[Aim of the exercise]
For the word "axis", search the records and show each line in which it occurs.

┄┄┄┄┄┄

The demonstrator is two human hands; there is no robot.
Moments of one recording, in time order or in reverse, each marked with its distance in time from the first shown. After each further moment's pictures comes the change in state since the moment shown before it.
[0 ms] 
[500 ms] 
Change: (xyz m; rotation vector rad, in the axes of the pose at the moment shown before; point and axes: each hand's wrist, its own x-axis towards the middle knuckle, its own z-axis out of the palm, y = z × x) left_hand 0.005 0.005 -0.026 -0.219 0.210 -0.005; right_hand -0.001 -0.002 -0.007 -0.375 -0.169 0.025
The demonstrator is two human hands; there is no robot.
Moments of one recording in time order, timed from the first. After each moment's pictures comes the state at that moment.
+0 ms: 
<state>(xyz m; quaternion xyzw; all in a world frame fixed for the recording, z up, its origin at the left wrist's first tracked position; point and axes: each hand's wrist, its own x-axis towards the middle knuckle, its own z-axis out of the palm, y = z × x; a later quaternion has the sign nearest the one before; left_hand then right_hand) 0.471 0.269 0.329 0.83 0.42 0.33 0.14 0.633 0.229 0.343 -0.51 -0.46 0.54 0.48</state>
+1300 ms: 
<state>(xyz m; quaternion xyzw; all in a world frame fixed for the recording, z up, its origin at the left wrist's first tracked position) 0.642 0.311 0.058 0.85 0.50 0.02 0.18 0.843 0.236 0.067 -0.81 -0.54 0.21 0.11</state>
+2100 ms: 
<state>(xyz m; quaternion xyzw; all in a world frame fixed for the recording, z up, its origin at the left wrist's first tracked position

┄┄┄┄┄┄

[Task response]
Change: (xyz m; rotation vector rad, in the axes of the pose at the moment shown before; point and axes: each hand's wrist, its own x-axis towards the middle knuckle, its own z-axis out of the palm, y = z × x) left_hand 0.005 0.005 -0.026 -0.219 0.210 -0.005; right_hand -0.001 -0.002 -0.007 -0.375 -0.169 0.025
<state>(xyz m; quaternion xyzw; all in a world frame fixed for the recording, z up, its origin at the left wrist's first tracked position; point and axes: each hand's wrist, its own x-axis towards the middle knuckle, its own z-axis out of the palm, y = z × x; a later quaternion has the sign nearest the one before; left_hand then right_hand) 0.471 0.269 0.329 0.83 0.42 0.33 0.14 0.633 0.229 0.343 -0.51 -0.46 0.54 0.48</state>

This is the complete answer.